__Activity__: Pull out every line below that holds the word "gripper".

****************

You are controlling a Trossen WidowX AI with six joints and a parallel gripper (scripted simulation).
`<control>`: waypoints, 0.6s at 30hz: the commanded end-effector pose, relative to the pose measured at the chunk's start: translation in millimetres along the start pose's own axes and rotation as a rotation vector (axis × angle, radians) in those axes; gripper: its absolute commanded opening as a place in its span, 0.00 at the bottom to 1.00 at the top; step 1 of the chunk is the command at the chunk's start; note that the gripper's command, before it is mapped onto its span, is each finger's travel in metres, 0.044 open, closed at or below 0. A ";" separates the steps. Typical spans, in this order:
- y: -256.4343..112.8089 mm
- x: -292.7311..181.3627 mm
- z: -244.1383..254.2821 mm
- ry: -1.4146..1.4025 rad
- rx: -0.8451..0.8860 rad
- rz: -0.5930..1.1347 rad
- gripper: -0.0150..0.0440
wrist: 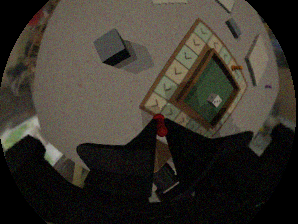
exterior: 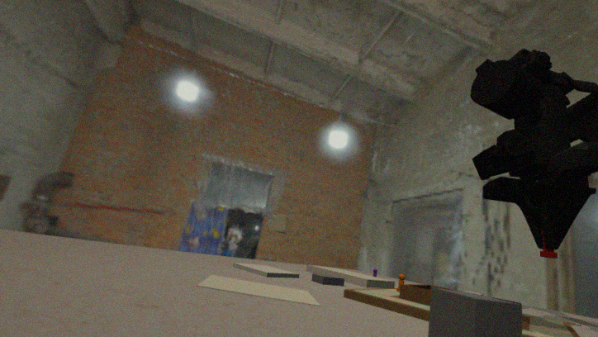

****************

__Result below__:
You are controlling a Trossen WidowX AI with six joints and a parallel gripper (scripted simulation).
`<control>`: waypoints, 0.6s at 30hz: the commanded end-effector pose, relative to the pose measured at the chunk's start: translation in millimetres along the start pose's own axes and rotation as a rotation vector (axis × angle, radians) in those axes; gripper: its absolute commanded opening as a place in its span, 0.00 at the bottom to 1.00 at the top; step 1 of the chunk is the command at the chunk's start; note that the gripper's command, before it is mapped onto its span, is each finger's travel in metres, 0.044 open, closed at or below 0. A ";" separates the steps. Typical spans, in this order:
- gripper: -0.0150..0.0440

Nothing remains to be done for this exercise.